Escassez de medicamentos na UE atinge níveis recorde

A escassez de medicamentos na UE tem vindo a agravar-se e atingiu níveis recorde no ano passado, de acordo com um relatório do Tribunal de Contas publicado na quarta-feira.
O relatório afirma que a ausência de um quadro comum para lidar com a escassez e de instrumentos de conformidade pan-europeus está a agravar a situação.
"A escassez de medicamentos é um problema persistente em toda a UE e continua a ser uma dor de cabeça crónica para a União. Mas tem aumentado em frequência e gravidade, atingindo níveis recorde em 2023 e 2024", disse Klaus-Heiner Lehne, do TCE, aos jornalistas durante a apresentação do relatório.
Lehne disse ainda que esta situação representa um problema para os doentes, um desafio para os sistemas de saúde e um sinal da vulnerabilidade estratégica da UE em termos de fornecimento de medicamentos.
Entre 2022 e outubro de 2024, as autoridades nacionais comunicaram 136 situações de escassez crítica à Agência Europeia de Medicamentos (EMA), segundo o relatório.
Em março deste ano, 34 medicamentos estavam em falta, de acordo com a EMA, sendo que 16 deles estavam incluídos na lista de medicamentos essenciais da Comissão Europeia.
Um medicamento pode ser colocado nesta lista devido a problemas de produção, um aumento da procura ou à decisão de um fabricante de o retirar do mercado - qualquer fator que limite a oferta temporária ou permanentemente.
Estas faltas incluíam medicamentos tão essenciais como os trombolíticos (utilizados para tratar doentes com ataques cardíacos ou acidentes vasculares cerebrais), a amoxicilina e os antídotos para o envenenamento por cianeto, entre outros.
Os auditores sublinharam que a escassez não pode ser resolvida a nível nacional e que é neste domínio que a ação da UE tem sido insuficiente até à data.
Problema da fragmentação dos dados
"Os esforços da Comissão [Europeia] para resolver as causas subjacentes à escassez existem, mas ainda estão numa fase inicial", afirmou Lehne.
Um dos principais obstáculos apontados no relatório é a fragmentação dos dados na UE, incluindo informações sobre os níveis de existências, as notificações de escassez e as aprovações de medicamentos.
Por exemplo, cada país estabelece as suas próprias regras para as empresas notificarem as entidades reguladoras de uma situação de escassez. Na Bélgica, os fabricantes podem esperar até ao dia em que um medicamento fica indisponível. Do outro lado da fronteira, nos Países Baixos, têm de avisar, pelo menos, dois meses antes de preverem que não poderão entregar os medicamentos no prazo de duas semanas.

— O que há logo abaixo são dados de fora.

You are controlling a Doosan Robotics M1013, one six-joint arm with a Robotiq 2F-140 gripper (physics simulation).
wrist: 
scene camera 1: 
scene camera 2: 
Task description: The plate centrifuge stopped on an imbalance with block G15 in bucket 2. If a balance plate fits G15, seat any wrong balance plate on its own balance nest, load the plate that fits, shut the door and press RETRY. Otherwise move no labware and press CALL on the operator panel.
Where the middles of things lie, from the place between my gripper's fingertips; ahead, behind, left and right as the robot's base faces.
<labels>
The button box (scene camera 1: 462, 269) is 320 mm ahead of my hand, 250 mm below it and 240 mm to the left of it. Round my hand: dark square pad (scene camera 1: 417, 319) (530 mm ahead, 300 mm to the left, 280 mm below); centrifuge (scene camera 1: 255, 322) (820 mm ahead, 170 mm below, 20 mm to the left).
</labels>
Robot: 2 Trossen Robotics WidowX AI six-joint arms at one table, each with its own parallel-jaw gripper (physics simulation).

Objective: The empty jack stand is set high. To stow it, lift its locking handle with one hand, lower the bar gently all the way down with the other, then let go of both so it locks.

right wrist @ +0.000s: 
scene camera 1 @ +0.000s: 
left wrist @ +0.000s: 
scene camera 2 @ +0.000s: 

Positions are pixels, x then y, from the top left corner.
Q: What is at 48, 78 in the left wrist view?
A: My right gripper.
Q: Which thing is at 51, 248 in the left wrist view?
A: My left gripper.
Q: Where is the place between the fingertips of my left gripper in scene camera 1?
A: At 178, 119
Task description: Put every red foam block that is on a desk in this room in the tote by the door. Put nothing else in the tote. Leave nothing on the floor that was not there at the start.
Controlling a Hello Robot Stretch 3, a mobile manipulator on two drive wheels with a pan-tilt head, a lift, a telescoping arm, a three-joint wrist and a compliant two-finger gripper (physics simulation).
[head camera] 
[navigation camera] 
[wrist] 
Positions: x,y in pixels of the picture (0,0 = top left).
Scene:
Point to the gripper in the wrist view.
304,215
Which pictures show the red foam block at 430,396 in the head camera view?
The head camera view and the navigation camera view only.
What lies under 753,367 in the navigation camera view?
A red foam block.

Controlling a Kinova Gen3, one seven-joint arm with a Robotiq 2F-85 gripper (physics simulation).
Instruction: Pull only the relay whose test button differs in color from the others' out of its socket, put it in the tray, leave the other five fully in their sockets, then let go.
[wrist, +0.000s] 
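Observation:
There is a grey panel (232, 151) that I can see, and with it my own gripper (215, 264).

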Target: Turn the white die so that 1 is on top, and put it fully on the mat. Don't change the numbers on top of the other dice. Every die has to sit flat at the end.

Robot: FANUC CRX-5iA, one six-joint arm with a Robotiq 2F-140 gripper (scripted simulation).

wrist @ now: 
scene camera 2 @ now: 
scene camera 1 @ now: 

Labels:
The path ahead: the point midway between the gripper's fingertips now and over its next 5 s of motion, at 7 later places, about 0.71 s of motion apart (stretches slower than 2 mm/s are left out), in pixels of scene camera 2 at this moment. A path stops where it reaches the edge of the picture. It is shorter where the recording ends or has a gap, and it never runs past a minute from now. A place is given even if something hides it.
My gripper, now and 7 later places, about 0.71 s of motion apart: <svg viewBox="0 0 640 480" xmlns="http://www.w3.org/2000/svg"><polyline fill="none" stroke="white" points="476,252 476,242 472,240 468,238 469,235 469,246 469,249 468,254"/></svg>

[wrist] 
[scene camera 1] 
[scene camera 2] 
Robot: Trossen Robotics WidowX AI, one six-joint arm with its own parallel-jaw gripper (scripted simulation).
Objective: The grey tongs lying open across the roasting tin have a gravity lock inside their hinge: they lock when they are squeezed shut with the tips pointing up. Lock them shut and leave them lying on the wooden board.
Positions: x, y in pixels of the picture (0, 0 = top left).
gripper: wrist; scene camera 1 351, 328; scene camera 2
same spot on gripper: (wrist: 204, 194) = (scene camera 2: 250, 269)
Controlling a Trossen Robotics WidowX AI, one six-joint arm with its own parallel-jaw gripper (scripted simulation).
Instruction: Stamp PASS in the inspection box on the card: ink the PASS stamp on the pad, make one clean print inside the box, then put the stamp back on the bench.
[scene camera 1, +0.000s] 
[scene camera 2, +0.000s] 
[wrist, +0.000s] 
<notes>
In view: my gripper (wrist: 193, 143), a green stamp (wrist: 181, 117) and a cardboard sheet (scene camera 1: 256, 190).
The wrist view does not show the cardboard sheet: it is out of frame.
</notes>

O processo é ainda mais complexo, uma vez que os fabricantes notificam as suas autoridades nacionais, que por sua vez notificam a EMA.
"Para além desta limitação, verificámos que a notificação nem sempre funciona bem na prática, é tardia ou inexistente", sublinhou Lehne.
Resposta lenta da UE
Nos últimos anos, perante uma situação que não está a melhorar, a União Europeia apresentou várias propostas destinadas a melhor prevenir e atenuar a escassez, nomeadamente a lista da UE de medicamentos críticos e a Lei dos Medicamentos Críticos.
Contudo, os auditores salientaram que estas propostas carecem de mecanismos de execução, como sanções, que permitam à Comissão ou à EMA garantir o cumprimento das obrigações de comunicação por parte da indústria.
"Só se pode coordenar se se tiver conhecimento. É assim que as coisas são", afirmou Matthias Blaas, do TCE. "Cada Estado-membro produz voluntariamente informações diferentes. Alguns Estados-membros nem sequer produzem informação", acrescentou.
Embora reconhecendo que as propostas constituem um bom primeiro passo, o relatório conclui que a ação da UE continua a ser insuficiente.
O próximo pacote de legislação farmacêutica, atualmente a ser discutido pelos ministros da saúde no Conselho, poderá impor mais obrigações aos fabricantes no sentido de fornecerem melhores dados sobre as suas cadeias de abastecimento.
"Só quando as propostas em cima da mesa forem adotadas e implementadas, quando houver financiamento, é que estes projetos terão início e, nesse caso, ainda serão necessários alguns anos para que tenham realmente efeito", sublinhou Blaas, alertando que a escassez não pode ser resolvida de um dia para o outro.
"Registamos que o Tribunal apela a um quadro comunitário mais forte e mais eficaz para prevenir a escassez", afirmou um porta-voz da Comissão em reação ao relatório, acrescentando estar confiante de que as suas recentes propostas "farão uma diferença substancial e darão resposta a muitos dos desafios que o Tribunal delineou".